Im currently putting my home gym together. So far after using TechnoGym equipment at my current gym and being very impressed with the build quality and functionality. Ive put the following together...

Adjustable Bench,






Scott Bench,





Squat / Bench / Inclined Bench





Leg Press,





Leg Extensions,





Leg Curls,





Lat Machine / Triceps






I think that pretty much covers all the workouts... Ive just found with other manufactures that the equipment is lacking in quality and function. They tend to try and put to many options on 1 piece of equipment, instead of keeps with the basics.

Any other brands or comments on the equipment style please let me know... 

Cheers

Nick


----------



## P-funk (Aug 7, 2004)

I would get a power rack instead of that squat rack.  the power rack is more versatile.  You can bench in it, do rack work in it.  set the pins at different heights ect..


----------



## ucs (Aug 7, 2004)

Thanks for the idea. Ive looked up a brand called Bodycraft which makes a PowerCage,






It also comes with an option available for Lat / Row Attachment.

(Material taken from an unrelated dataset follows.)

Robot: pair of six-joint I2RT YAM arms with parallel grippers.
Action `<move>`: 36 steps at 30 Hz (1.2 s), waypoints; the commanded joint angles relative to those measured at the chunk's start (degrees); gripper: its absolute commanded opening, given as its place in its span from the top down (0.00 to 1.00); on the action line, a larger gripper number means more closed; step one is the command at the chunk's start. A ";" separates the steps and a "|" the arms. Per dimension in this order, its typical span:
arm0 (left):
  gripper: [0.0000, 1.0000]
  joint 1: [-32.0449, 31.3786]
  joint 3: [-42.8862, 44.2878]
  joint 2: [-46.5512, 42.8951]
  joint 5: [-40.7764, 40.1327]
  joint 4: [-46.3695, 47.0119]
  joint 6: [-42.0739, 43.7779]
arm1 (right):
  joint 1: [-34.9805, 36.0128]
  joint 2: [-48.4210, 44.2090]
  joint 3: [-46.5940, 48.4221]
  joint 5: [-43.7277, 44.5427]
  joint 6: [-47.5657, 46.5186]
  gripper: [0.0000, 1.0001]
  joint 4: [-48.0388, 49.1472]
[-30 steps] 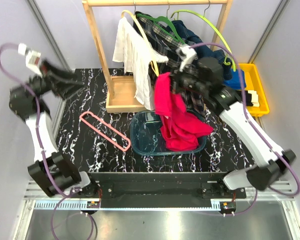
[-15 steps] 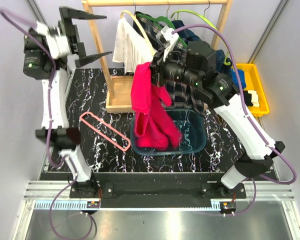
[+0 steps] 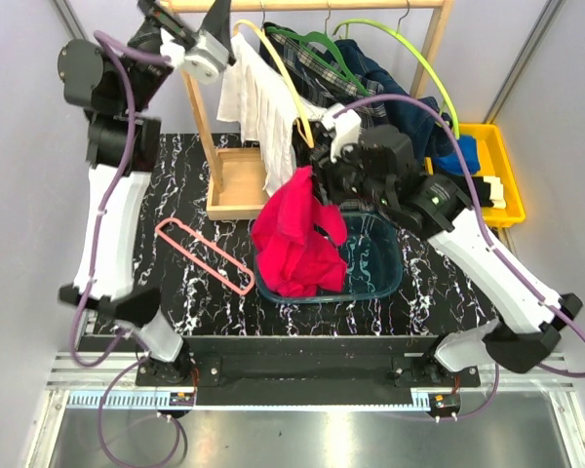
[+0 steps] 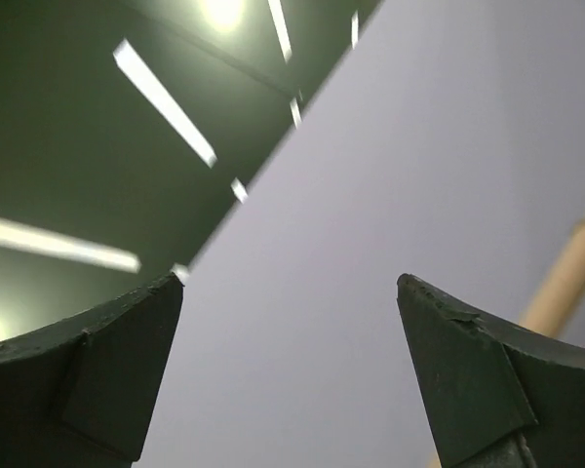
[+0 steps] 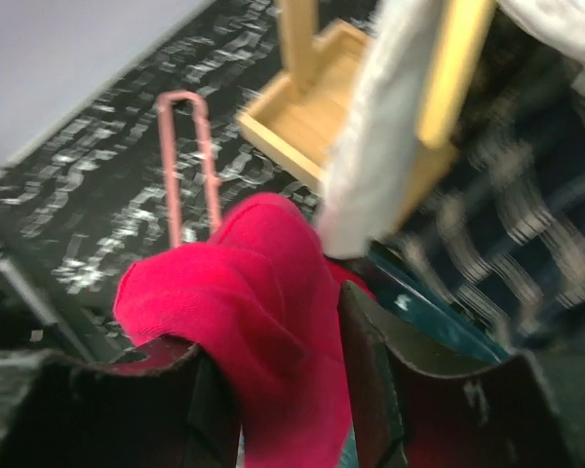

Which ofcourse saves on an extra machine, which is great


----------



## goal_500_bench (Aug 7, 2004)

ucs said:
			
		

> Howdy All
> 
> 
> Im currently putting my home gym together. So far after using TechnoGym equipment at my current gym and being very impressed with the build quality and functionality. Ive put the following together...
> ...


How much is all of that going to cost??


----------



## ucs (Aug 8, 2004)

About $4000.00, however the leg press is the most expensive bit coming in at $1500.00


----------



## P-funk (Aug 8, 2004)

ucs said:
			
		

> Thanks for the idea. Ive looked up a brand called Bodycraft which makes a PowerCage,
> 
> 
> 
> ...



I would go with the power rack.  Screw the pull down machine, just do pullups and chin ups.


----------